WHAT TO WORK ON
The answer must be a single number: the count of lines below that contain the string "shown".

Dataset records
______

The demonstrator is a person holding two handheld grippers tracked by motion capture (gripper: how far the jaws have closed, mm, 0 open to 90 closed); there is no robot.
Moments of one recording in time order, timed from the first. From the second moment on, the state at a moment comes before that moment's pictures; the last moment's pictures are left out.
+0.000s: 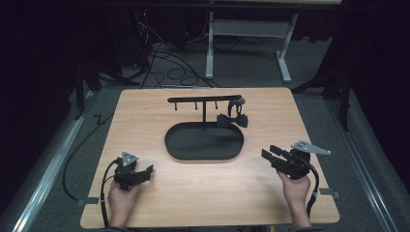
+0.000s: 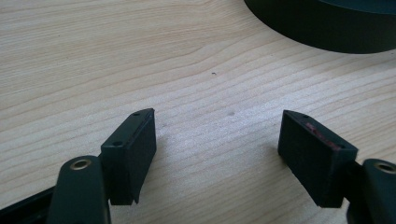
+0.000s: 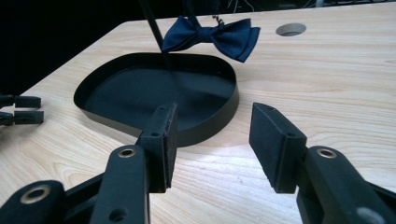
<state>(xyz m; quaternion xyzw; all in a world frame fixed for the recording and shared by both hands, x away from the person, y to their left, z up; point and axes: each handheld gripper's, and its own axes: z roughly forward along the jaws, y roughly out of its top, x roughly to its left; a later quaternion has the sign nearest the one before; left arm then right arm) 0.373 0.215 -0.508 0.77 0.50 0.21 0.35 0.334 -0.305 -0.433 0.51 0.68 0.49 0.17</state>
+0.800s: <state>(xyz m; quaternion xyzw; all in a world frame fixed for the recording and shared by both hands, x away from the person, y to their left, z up) 0.373 0.215 -0.508 0.77 0.50 0.21 0.35 0.341 -0.285 -0.454 0.51 0.70 0.48 0.17</state>
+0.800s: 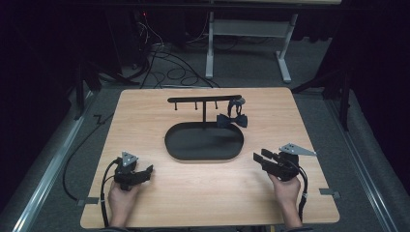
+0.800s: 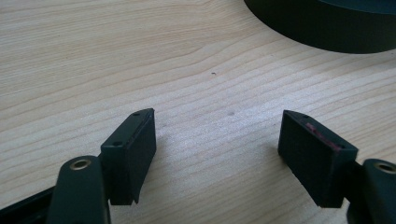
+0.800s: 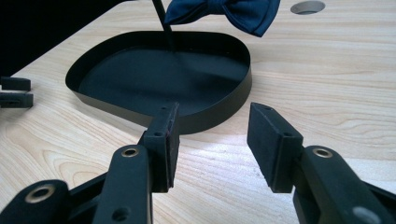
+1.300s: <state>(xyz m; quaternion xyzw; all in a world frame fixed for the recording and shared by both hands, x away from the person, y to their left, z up) 0.373 0.215 -0.508 0.77 0.50 0.21 0.35 0.345 -0.277 -0.468 0.51 0.71 0.46 0.16</state>
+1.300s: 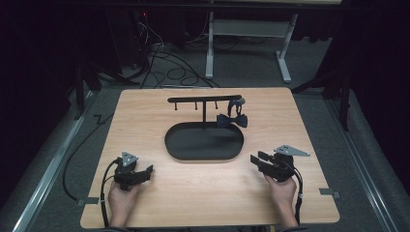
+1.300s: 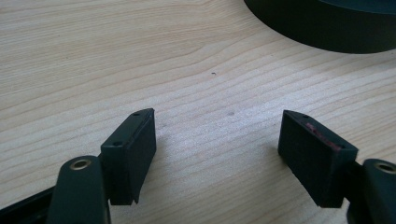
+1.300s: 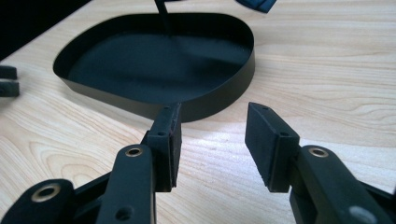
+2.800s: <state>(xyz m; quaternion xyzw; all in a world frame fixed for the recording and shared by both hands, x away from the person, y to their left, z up) 0.373 0.215 -0.508 0.77 0.50 0.21 0.35 0.357 -0.239 -0.502 0.50 0.77 0.35 0.20</state>
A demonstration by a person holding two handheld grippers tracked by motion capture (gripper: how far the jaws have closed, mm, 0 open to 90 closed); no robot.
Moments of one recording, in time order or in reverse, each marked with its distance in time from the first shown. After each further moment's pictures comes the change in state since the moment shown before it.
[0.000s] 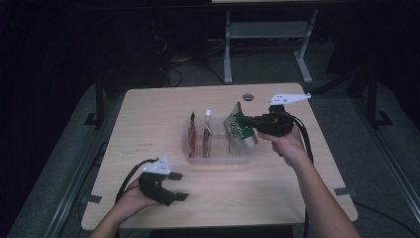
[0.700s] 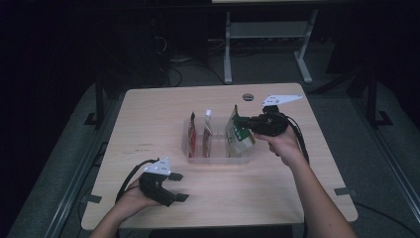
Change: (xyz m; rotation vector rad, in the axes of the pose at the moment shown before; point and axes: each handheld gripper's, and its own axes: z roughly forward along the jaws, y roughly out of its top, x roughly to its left) left arm 0.001 -0.001 0.002 0.012 -0.011 0.001; right arm -0.006 -0.004 0.016 0.046 -0.044 0.001
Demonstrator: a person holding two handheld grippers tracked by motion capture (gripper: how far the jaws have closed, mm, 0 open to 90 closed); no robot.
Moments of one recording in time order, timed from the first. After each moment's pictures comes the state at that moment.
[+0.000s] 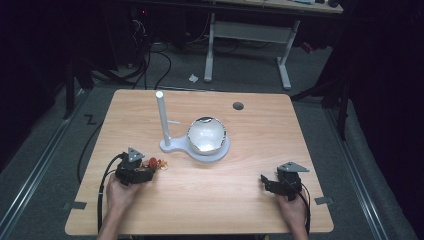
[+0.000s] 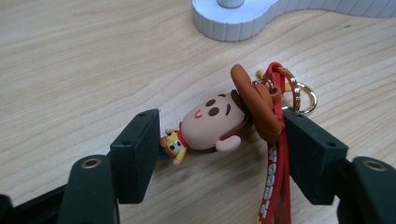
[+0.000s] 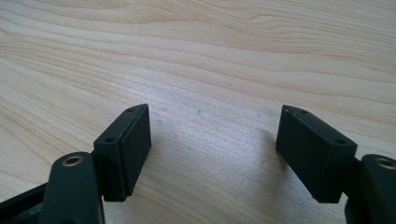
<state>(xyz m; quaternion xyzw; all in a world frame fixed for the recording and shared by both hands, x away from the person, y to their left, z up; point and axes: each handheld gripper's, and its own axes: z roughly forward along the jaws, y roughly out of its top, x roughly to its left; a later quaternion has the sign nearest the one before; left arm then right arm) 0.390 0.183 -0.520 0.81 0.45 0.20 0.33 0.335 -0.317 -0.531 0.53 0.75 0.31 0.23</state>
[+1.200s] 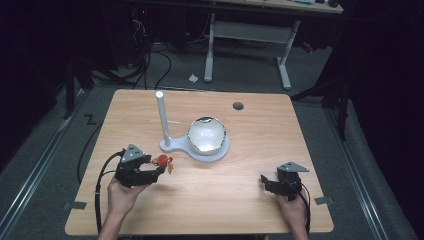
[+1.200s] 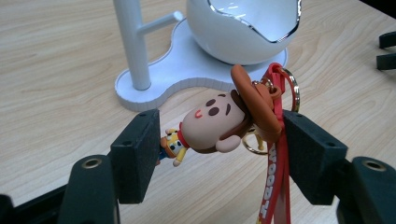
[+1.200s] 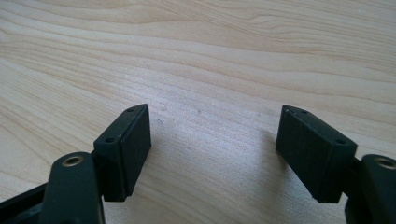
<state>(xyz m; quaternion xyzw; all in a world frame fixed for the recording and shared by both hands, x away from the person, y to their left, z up) 0.356 0.160 -0.450 0.79 0.41 0.14 0.43 0.335 -0.317 -0.531 0.53 0.75 0.31 0.23</state>
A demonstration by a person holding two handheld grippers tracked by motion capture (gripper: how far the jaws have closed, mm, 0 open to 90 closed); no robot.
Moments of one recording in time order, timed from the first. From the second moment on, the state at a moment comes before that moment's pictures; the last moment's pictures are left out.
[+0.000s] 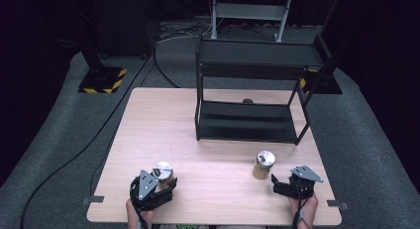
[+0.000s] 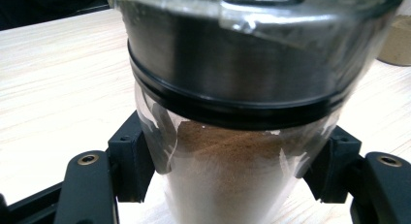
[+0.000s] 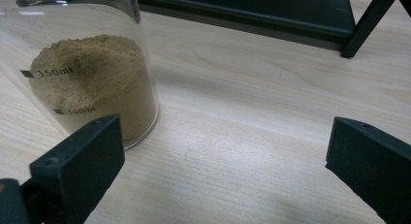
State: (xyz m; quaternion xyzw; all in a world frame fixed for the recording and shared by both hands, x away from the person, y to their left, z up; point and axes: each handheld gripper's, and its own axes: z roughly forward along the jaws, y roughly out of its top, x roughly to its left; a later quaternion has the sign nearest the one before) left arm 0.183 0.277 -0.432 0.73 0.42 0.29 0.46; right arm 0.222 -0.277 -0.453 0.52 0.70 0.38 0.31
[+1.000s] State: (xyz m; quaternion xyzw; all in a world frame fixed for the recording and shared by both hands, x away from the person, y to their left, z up) left arm 0.209 0.258 -0.415 0.75 0.37 0.28 0.47; right arm 0.222 -0.276 -0.453 0.52 0.70 0.38 0.31
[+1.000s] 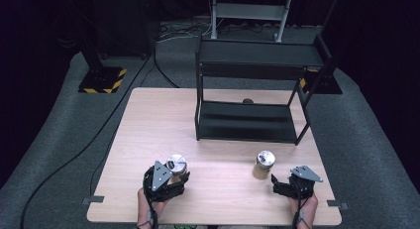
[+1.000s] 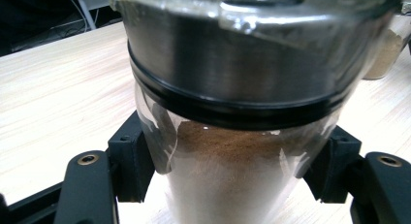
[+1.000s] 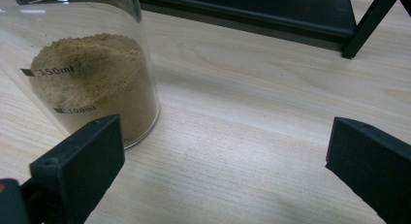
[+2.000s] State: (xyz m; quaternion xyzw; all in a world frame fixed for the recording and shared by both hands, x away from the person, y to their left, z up) left arm 0.234 0.243 -0.409 0.76 0.35 0.26 0.48; right arm 0.222 -0.276 -0.453 0.52 0.70 0.38 0.31
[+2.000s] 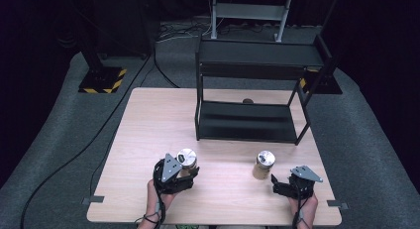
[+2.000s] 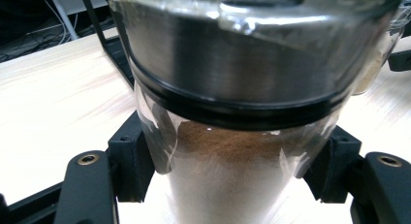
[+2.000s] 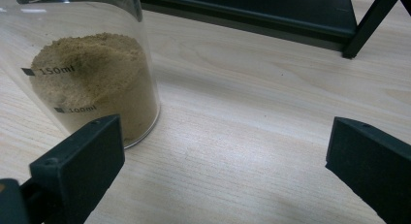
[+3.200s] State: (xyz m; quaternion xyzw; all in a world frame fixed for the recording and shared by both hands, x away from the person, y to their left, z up) left arm 0.262 0.223 -0.411 0.76 0.35 0.24 0.49; right arm 0.222 -0.276 -0.453 0.52 0.70 0.38 0.31
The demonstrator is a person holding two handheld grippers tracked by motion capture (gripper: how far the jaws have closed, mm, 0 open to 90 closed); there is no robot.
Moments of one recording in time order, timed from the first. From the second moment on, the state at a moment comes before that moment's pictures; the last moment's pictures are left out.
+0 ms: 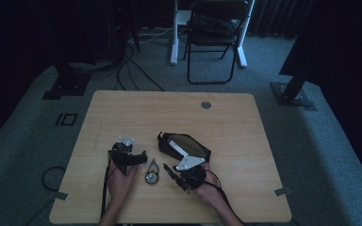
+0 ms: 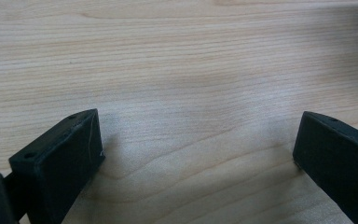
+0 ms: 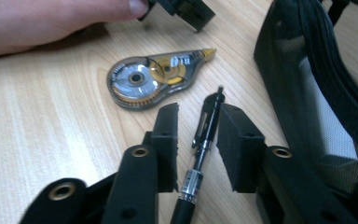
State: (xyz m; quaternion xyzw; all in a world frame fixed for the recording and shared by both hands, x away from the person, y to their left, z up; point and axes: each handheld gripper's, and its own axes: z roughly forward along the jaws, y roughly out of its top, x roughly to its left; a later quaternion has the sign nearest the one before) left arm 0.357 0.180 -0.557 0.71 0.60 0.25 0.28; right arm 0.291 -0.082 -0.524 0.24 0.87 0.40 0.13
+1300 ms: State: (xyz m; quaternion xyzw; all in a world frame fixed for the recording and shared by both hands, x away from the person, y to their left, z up) left arm 0.357 0.180 -0.557 0.71 0.60 0.25 0.28; right arm 0.293 -0.076 -0.551 0.26 0.89 0.36 0.12
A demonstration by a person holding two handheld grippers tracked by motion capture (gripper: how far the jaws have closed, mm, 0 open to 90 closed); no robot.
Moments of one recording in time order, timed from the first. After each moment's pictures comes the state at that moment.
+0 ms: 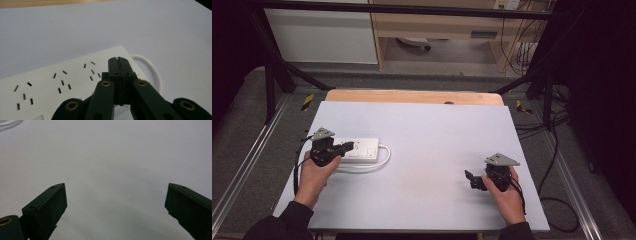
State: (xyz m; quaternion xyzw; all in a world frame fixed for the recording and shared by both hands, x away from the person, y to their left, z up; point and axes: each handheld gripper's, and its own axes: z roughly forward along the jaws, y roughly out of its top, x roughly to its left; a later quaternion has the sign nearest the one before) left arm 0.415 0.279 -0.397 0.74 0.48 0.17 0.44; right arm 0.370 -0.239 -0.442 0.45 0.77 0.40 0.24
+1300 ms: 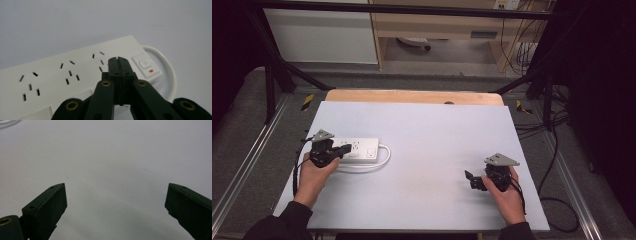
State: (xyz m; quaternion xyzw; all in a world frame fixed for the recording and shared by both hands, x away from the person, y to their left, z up) left arm 0.419 0.285 -0.412 0.75 0.49 0.17 0.42; right arm 0.370 -0.239 -0.443 0.45 0.77 0.39 0.24
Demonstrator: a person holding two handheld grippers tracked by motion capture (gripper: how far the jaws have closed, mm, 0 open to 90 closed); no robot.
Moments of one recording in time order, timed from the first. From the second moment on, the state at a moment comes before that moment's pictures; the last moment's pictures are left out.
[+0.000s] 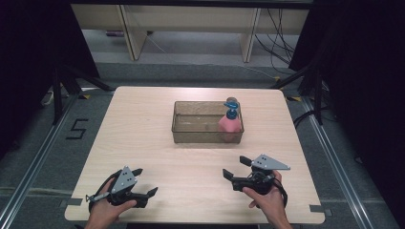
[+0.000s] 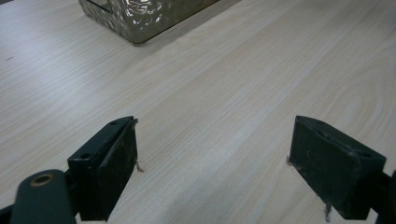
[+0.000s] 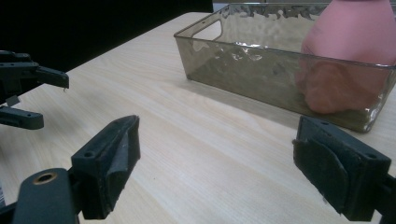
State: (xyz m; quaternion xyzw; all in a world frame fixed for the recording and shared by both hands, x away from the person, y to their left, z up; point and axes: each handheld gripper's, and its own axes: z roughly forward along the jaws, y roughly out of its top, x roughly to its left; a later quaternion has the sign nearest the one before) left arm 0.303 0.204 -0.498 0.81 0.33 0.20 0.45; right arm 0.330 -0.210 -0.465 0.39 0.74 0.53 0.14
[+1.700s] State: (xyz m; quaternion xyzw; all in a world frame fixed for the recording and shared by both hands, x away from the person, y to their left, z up) left arm 0.300 0.206 -0.498 0.81 0.33 0.20 0.44; right arm 0.299 -0.233 -0.480 0.39 0.76 0.51 0.14
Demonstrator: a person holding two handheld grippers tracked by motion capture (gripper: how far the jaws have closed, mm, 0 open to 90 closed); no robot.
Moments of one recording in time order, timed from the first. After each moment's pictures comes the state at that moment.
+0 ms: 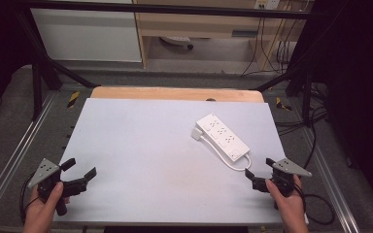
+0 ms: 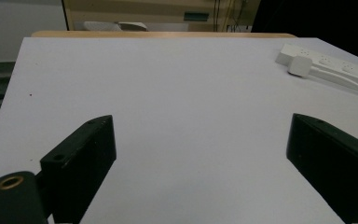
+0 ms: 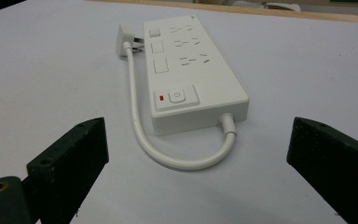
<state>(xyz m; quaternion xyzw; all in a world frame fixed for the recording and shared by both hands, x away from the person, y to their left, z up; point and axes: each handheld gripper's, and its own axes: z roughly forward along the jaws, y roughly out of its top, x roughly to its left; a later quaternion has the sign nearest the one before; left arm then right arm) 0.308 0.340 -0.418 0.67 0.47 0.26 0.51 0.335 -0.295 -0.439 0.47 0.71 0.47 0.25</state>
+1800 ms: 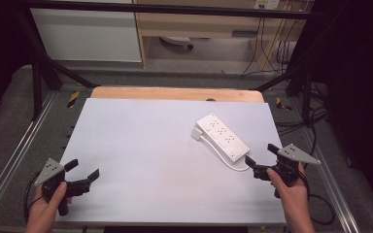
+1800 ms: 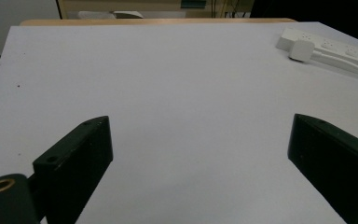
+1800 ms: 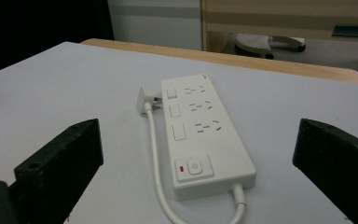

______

SOLUTION FOR THIS PROBLEM
2